Principle:EvolvingLMMs Lab Lmms eval Task Testing
| Knowledge Sources | |
|---|---|
| Domains | Testing, Evaluation |
| Last Updated | 2026-02-14 00:00 GMT |
Overview
Custom evaluation tasks must be validated through limited test runs with sample logging before being used for full-scale evaluation.
Description
Creating a new evaluation task involves multiple configuration points -- dataset loading, prompt construction, media extraction, metric computation, and aggregation. Any misconfiguration at any of these points can produce silently incorrect results. Therefore, a disciplined testing workflow is essential.
Task testing follows a progressive validation strategy:
1. Smoke test with --limit: Run the evaluation on a small number of samples (e.g., 8) to verify that the entire pipeline executes without errors. This catches configuration issues such as missing dataset columns, incorrect function references, type mismatches in doc_to_text output, or missing metric registrations. The --limit flag restricts evaluation to the specified number of examples, enabling rapid iteration.
2. Sample inspection with --log_samples: Enable per-sample logging to examine the exact inputs sent to the model and the raw outputs received. This verifies that prompts are correctly constructed, images are properly extracted, and generation parameters produce reasonable outputs. The logged samples are saved as JSON files that can be inspected manually.
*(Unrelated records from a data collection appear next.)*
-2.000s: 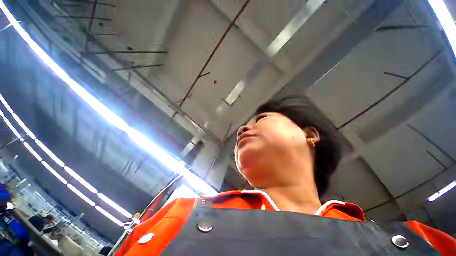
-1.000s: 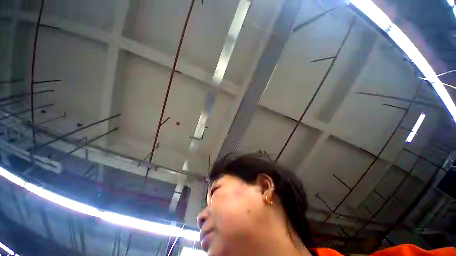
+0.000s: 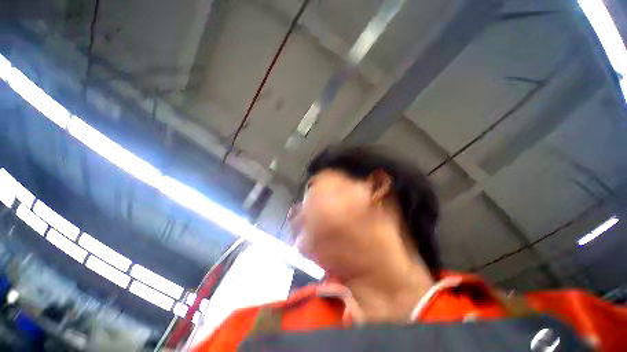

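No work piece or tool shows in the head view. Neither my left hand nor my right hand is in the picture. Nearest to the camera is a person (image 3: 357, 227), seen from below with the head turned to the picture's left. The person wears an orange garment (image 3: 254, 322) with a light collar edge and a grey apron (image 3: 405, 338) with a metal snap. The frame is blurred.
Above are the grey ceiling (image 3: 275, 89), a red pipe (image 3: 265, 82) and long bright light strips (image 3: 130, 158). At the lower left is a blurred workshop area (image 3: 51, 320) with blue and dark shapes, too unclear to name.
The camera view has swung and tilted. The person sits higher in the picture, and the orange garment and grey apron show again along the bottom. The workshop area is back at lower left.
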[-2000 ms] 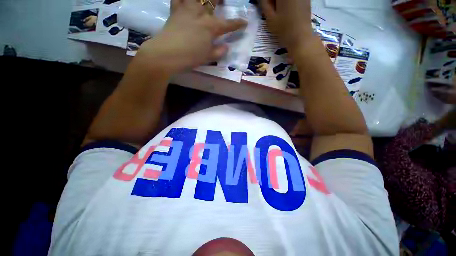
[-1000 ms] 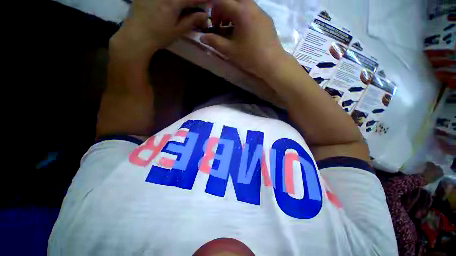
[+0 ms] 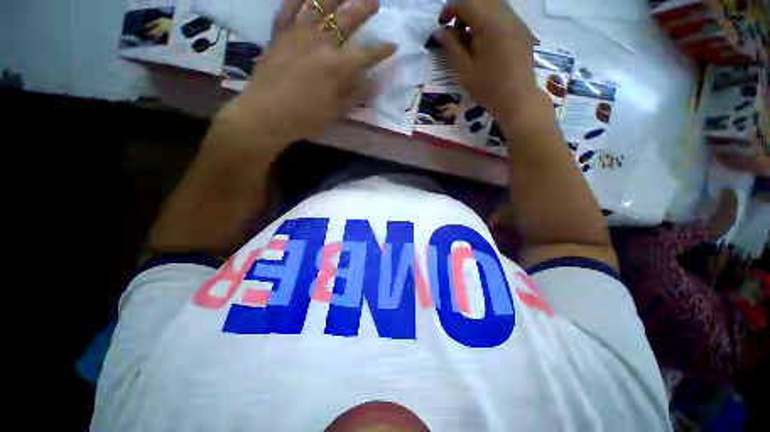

3. Metric validation: After a limited run completes successfully, examine the reported metrics to ensure they are in the expected range and that aggregation is working correctly. For tasks with custom process_results and aggregation functions, this step is particularly important.
4. Predict-only mode: For expensive evaluations or when debugging prompt formatting, use --predict_only to generate model outputs without computing metrics. This is useful for inspecting raw model behavior before investing in metric implementation.
5. Full evaluation: Once the task passes all validation steps, run without --limit for the complete benchmark evaluation.
The testing principle also applies to the directory structure: the framework validates the task configuration at initialization time by processing a test document through doc_to_text, doc_to_target, and optionally doc_to_choice to catch issues before the evaluation loop begins.
Usage
Use task testing every time you create or modify a custom task. Always start with a --limit 8 --log_samples run to verify correctness before running a full evaluation. When developing metric logic, use --predict_only to iterate on prompt design independently of metric implementation. Inspect the JSON output files to verify that prompts, model outputs, and scores all look correct.
Theoretical Basis
Task validation can be modeled as a sequence of increasingly comprehensive checks:
Level 0: Static validation
- YAML parses correctly
- !function references resolve to callable objects
- output_type is in {loglikelihood, multiple_choice, generate_until, generate_until_multi_round}
- metric names are registered or provided via process_results
Level 1: Document-level validation (during ConfigurableTask.__init__)
- doc_to_text(test_doc) returns str or int
- doc_to_target(test_doc) returns str, int, or list
- doc_to_choice(test_doc) returns list (if configured)
- Whitespace consistency between target_delimiter and choices
Level 2: Pipeline validation (--limit N)
- Dataset downloads and loads successfully
- All N documents process without exceptions
- Model generates output for all requests
- process_results produces expected metric keys
- Aggregation functions return numeric scores
Level 3: Quality validation (human inspection of --log_samples output)
- Prompts contain expected content
- Visual inputs are correct images/videos
- Model outputs are reasonable
- Metric scores are in expected range
The cost increases at each level, which is why the progressive strategy is important: catch simple configuration errors cheaply (Level 0-1) before investing in model inference (Level 2) or human review (Level 3).